The sweep was incremental, not total

Some vibe-era files were never re-touched and still carry the old shape. factory/nodes/pr.py, born on day one, still has 12 of its 26 functions over the project’s own 15-line limit, with the largest at 56. The webhook controller has sat at 564 lines since March 21st. Code that worked fine since the vibe era never got dragged across the line, because nothing forced it to. The gate only governs code that passes through it.

That limit is the thesis in miniature. Governance worked because it bracketed the agent on both ends: a plan that said what the code was for, and a gate that refused anything which drifted from it. Vibe coding doesn’t fail because agents write bad code; the code they write is good, locally.
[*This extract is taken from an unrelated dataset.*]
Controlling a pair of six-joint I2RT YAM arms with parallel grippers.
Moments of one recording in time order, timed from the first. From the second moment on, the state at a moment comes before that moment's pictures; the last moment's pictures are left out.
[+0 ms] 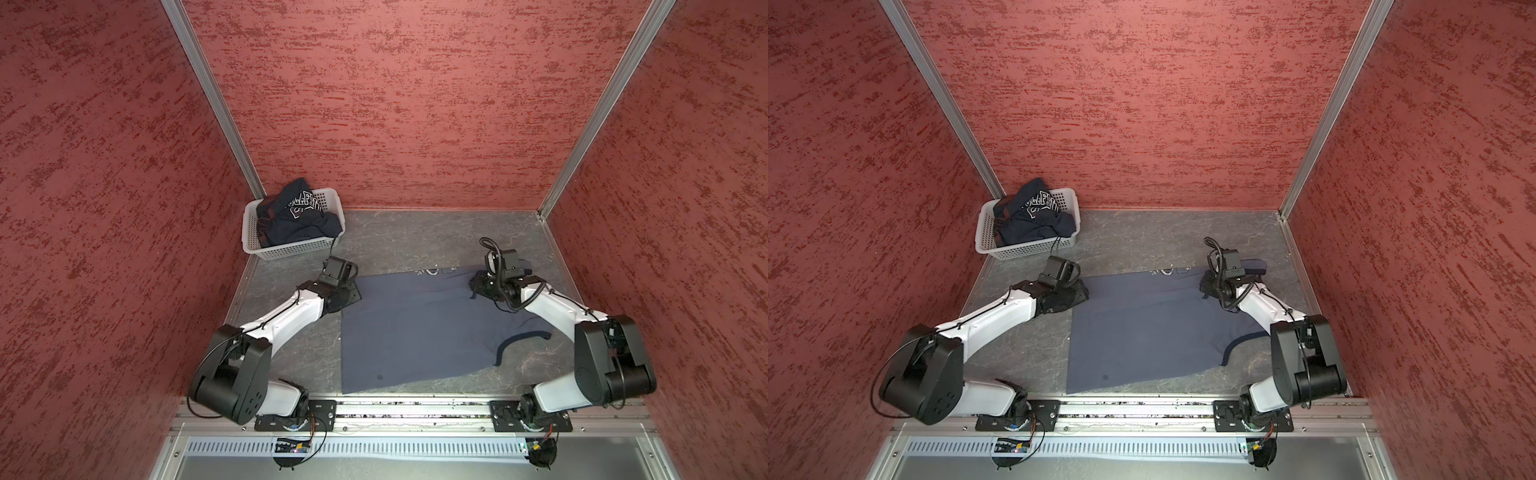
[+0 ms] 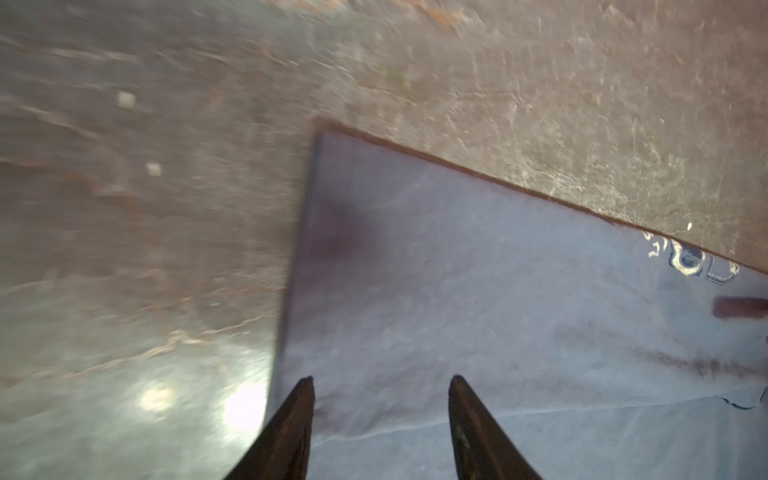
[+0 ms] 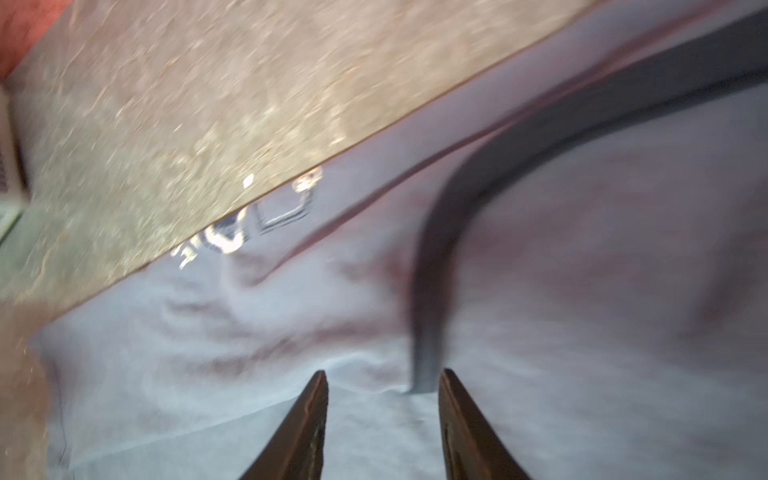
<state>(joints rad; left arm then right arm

It fails because nothing makes all that local good add up to something coherent, and nothing makes the decay visible while it’s still cheap to fix. The agent brings the speed. The plan and the gate bring the negentropy, the steady pressure that keeps all that motion from sliding into decay. That part you still have to install. The factory isn’t finished, but it turned into something I could keep building on the weekend I stopped trusting my own diligence and started trusting a spec going in and a build that fails.